A few interesting things stand out:

  • reconstructions from 2000 components look fairly similar to the originals, and 1000 looks like a poorly compressed JPG. Considering the originals are encoded as 100 * 100 * 3 = 30,000 numbers (>>1000), that's pretty decent for such a large reduction.
  • down to perhaps 50 or so components, we are still able to capture nuances of the original image such as clothing color and background. After that we progressively lose more and more non-essential or uncommon nuances.
  • At < 10 components, only the bare essentials of average human faces can be preserved.
  • At just one component, every face looks almost exactly the same, which is roughly the average face found in the dataset. The distribution of our dataset seems to contain many short-haired, front-facing, middle-aged white men wearing suits and ties. Every sample in our dataset eventually converges to this.
  • It is impressive, however, that encoding every single image with just one principal component (meaning a code of just a single number!) is able to reconstruct something that looks like a face at all.

In [31]:
idxs = np.random.randint(n, size=4)
for i,idx in enumerate(idxs):
    img_orig = X[idx].reshape((w,h,3))
    img_reconstructed = np.concatenate([Xt[p][idx].reshape((w,h,3)) for p in range(len(npca))], axis=1)
    plt.figure(figsize=(2,2))
    plt.imshow(Image.fromarray(img_orig.astype('uint8')))
    plt.figure(figsize=(16,2))
    plt.imshow(Image.fromarray(img_reconstructed.astype('uint8')))

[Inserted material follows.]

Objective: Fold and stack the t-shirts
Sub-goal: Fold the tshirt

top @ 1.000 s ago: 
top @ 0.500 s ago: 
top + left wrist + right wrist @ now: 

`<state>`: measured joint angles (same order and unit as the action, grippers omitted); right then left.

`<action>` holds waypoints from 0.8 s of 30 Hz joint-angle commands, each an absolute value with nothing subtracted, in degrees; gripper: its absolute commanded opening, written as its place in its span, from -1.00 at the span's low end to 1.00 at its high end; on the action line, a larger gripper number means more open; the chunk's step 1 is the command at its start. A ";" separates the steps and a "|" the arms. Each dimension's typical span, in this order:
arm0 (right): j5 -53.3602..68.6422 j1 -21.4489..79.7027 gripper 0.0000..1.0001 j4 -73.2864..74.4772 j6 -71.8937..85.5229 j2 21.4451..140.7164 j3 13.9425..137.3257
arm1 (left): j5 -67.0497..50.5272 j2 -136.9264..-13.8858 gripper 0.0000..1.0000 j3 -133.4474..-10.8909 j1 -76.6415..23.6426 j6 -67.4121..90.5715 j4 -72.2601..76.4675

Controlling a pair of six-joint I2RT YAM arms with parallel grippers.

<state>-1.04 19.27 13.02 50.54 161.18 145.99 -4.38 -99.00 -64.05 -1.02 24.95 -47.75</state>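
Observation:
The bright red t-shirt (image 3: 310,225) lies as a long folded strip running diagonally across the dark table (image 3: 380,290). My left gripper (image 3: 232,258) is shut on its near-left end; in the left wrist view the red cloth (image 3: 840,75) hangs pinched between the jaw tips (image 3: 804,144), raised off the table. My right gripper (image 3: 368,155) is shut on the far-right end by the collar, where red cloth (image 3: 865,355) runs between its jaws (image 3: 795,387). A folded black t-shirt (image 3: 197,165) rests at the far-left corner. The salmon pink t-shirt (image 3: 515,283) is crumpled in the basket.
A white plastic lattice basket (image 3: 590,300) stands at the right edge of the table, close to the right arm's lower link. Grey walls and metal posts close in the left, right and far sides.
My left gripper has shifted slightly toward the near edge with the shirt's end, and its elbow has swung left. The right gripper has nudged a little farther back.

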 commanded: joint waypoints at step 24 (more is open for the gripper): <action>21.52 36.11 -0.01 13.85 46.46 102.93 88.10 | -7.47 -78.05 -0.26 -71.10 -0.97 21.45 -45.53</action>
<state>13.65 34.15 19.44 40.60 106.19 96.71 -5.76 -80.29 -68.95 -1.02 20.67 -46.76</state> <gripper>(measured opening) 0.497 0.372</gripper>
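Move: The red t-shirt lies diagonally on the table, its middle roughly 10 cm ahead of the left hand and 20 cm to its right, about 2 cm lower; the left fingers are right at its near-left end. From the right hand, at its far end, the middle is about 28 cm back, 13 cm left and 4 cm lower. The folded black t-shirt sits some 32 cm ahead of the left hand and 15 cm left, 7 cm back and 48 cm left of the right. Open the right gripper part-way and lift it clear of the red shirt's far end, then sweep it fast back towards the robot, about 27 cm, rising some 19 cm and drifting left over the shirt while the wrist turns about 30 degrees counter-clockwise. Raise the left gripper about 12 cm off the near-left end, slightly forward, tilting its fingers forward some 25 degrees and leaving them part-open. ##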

The below code will generate the frames for a movie which has a grid of faces going through interpolations using the technique above. The code is messy but should work.


In [10]:
import scipy.misc
import os

cols, rows = 10, 4
nf = 24  # num frames per transitions
ni = 4   # num transitions

folder='temp'
os.makedirs(folder)
os.makedirs('%s/composite'%folder)
print("generating frames for individual faces")
for i in tqdm(range(cols)):
    for j in range(rows):
        idx = np.random.randint(n, size=ni)
        idx = np.append(idx, idx[0])
        f = 1
        for k in range(ni):
            xp1, xp2 = Xp[idx[k]], Xp[idx[k+1]]
            Z = [[(1.0-r)*i1 + r*i2 for i1, i2 in zip(xp1, xp2)] for r in np.linspace(0,1,nf)]
            Y = [ np.clip(pca.inverse_transform(z),0,255).reshape((w,h,3)) for z in Z ]
            for y in Y:
                scipy.misc.imsave('%s/face%02d_%02d_frame%04d.png'%(folder,i,j,f), y.astype('uint8'))
                f+=1
offset = np.random.randint(nf*(ni-1), size=cols*rows)
print("compositing all the faces into one video")
for f in tqdm(range(nf*ni)):
    img = Image.new('RGB',(w * cols, h * rows))
    for i in range(cols):
        for j in range(rows):
            fidx = 1+(f + offset[i*rows+j])%(nf*ni)
            im = Image.open('%s/face%02d_%02d_frame%04d.png'%(folder,i,j,fidx))
            img.paste(im, (i*w, j*h))
    img = img.resize((int(1.2*img.size[0]), int(1.2*img.size[1]))) #upscale just a bit
    scipy.misc.imsave('temp/composite/frame%04d.png'%f, img)
cmd = "ffmpeg -i %s/composite/frame%%04d.png -c:v libx264 -pix_fmt yuv420p composite.mp4"%folder
print(cmd)
os.system(cmd)
os.system("rm -rf %s"%folder)
print("done!")


  0%|          | 0/10 [00:00<?, ?it/s]
generating frames for individual faces
100%|██████████| 10/10 [00:30<00:00,  3.25s/it]
  0%|          | 0/96 [00:00<?, ?it/s]
compositing all the faces into one video
100%|██████████| 96/96 [00:19<00:00,  4.85it/s]
ffmpeg -i temp/composite/frame%04d.png -c:v libx264 -pix_fmt yuv420p composite.mp4
done!

The above will generate an mp4 of a grid of face interpolations, like the following:

In general, we see that PCA is a powerful tool for dimensionality reduction, and the value of dimensionality reduction for modeling data distributions. By capturing the a data distribution's most salient high-level features, we are able to randomly pull out realistic-looking samples. But as we shall see (in a future guide), we can do much better for generative mdoels by using nonlinear methods like variational autoencoders or generative adversarial networks instead.